● **ASSIGNMENT**: Would you return the lines between the one holding "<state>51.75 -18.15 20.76" and the one holding "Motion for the", inclusive, and only those, exactly as they stand in the listing below?

● **SUPPLIED DATA**:
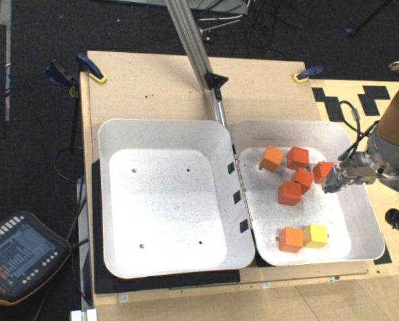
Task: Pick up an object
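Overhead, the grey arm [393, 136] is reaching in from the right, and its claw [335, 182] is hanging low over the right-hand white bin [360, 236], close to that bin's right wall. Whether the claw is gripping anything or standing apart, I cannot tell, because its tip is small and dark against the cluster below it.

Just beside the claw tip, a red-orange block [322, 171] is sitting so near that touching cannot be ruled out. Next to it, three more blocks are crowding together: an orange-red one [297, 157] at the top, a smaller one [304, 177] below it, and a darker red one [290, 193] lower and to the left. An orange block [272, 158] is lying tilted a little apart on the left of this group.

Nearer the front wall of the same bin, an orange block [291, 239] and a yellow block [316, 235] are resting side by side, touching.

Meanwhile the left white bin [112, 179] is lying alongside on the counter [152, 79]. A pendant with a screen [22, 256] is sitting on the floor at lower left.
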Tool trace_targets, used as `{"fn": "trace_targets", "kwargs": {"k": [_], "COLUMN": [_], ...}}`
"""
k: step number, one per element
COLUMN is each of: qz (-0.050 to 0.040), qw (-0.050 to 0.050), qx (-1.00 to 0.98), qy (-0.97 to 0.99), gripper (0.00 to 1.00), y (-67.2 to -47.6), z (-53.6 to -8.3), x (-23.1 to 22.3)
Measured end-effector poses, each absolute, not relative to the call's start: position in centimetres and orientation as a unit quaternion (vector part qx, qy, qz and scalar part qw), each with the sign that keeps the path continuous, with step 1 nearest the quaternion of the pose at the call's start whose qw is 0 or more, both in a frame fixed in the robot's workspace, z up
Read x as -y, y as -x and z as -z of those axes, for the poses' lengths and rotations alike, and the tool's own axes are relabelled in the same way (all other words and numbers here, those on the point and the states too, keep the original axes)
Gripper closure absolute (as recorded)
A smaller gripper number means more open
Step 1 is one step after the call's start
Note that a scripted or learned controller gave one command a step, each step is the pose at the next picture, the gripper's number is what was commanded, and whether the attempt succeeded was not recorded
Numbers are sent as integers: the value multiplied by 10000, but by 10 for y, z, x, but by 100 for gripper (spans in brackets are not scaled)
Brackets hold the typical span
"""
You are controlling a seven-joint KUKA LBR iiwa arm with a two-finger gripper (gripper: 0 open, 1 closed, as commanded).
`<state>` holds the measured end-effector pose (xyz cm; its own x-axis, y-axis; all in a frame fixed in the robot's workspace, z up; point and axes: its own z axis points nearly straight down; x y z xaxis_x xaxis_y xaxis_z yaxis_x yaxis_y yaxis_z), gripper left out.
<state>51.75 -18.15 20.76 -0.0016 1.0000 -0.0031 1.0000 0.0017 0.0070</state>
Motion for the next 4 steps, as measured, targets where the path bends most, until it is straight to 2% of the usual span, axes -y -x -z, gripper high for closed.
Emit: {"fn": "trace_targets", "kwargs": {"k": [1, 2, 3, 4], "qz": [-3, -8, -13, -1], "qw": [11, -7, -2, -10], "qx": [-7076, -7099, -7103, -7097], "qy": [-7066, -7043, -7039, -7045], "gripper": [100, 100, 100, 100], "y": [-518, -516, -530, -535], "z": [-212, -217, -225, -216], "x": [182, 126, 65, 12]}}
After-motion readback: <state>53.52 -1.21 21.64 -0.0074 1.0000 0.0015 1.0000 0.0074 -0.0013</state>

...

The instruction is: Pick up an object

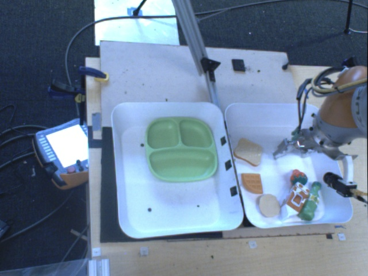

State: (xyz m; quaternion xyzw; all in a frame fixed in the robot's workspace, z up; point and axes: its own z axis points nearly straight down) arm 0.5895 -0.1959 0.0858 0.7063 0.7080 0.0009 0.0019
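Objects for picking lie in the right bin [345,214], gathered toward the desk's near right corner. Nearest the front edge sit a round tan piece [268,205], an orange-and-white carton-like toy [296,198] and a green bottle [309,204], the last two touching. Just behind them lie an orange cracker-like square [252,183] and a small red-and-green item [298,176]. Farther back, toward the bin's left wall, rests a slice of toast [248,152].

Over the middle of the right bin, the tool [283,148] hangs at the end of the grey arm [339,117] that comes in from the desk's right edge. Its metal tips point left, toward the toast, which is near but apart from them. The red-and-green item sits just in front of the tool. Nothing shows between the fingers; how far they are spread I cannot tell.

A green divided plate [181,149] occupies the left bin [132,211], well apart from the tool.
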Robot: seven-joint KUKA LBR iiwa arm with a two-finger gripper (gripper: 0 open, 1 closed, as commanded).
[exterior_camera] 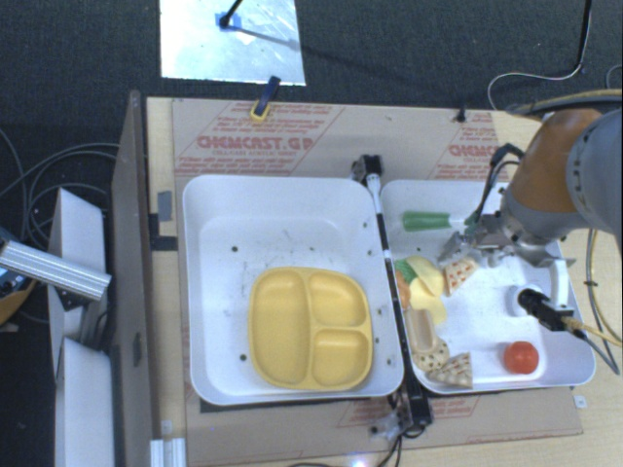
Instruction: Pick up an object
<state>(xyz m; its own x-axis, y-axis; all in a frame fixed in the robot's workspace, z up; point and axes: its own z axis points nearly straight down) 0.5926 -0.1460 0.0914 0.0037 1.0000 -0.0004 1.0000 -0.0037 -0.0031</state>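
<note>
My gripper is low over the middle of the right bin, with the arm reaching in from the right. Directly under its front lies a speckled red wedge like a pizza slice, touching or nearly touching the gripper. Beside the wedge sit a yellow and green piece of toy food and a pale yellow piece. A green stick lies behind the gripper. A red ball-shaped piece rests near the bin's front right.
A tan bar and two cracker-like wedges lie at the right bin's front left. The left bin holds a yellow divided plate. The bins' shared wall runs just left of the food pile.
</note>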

● **THE ANSWER**:
<state>51.75 -18.15 20.76 -0.0016 1.0000 -0.0031 1.0000 0.0017 0.0070</state>
Motion for the next 4 steps, as measured, targets where the path bends most, until it is straight to 2% of the usual span, axes -y -x -z, gripper high for closed.

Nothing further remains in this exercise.